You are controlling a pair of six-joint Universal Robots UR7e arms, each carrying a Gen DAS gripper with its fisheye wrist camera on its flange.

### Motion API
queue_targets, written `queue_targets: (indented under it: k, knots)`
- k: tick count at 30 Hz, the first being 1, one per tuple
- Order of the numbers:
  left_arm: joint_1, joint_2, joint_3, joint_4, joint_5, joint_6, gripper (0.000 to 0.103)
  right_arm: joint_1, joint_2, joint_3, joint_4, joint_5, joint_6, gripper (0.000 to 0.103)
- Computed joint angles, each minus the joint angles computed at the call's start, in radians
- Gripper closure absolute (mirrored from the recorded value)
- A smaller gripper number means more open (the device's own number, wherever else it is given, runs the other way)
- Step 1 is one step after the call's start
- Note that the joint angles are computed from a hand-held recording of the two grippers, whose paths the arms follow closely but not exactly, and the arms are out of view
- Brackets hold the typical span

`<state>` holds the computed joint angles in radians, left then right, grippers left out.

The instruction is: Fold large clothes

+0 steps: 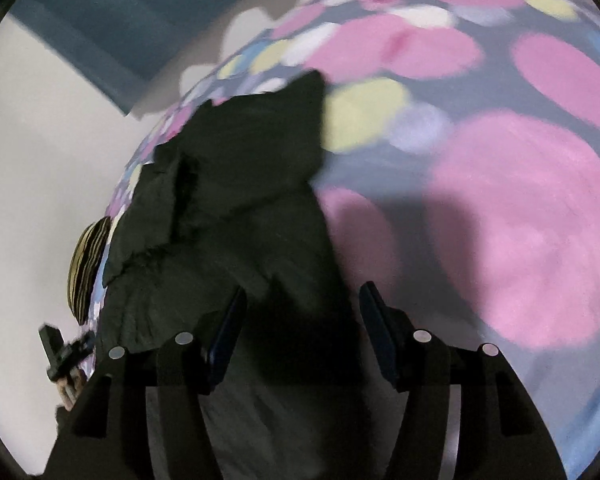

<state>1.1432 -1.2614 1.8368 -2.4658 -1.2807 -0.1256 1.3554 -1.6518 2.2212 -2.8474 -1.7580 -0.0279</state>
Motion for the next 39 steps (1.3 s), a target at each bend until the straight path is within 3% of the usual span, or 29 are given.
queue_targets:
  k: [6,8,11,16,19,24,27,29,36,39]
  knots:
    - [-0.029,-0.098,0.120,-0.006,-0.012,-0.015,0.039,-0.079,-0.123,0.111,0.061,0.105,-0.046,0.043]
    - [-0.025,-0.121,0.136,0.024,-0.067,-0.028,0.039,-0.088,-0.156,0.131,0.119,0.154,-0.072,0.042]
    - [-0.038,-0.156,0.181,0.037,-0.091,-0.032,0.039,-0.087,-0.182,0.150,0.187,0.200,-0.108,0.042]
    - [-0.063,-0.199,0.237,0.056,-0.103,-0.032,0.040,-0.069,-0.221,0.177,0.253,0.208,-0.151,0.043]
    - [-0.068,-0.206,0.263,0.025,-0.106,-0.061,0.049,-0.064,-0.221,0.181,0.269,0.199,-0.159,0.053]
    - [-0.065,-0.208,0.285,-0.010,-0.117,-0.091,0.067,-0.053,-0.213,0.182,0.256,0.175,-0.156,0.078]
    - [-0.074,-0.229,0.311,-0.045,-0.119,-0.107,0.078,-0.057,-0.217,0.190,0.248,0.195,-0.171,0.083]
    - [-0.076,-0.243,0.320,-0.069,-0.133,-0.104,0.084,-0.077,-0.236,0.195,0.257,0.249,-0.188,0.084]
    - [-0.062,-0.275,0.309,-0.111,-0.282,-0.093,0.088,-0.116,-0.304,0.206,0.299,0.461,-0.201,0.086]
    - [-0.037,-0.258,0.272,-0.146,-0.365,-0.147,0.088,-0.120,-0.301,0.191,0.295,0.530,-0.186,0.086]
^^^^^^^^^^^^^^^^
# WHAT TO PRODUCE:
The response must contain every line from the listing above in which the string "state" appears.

# PROBLEM SOLUTION:
`<state>` holds the computed joint angles in radians, left then right, grippers left out.
<state>1.1432 -1.2614 1.8368 -2.4658 -1.2807 -0.1256 1.3554 -1.6518 2.2212 -2.8474 -1.7580 -0.0279</state>

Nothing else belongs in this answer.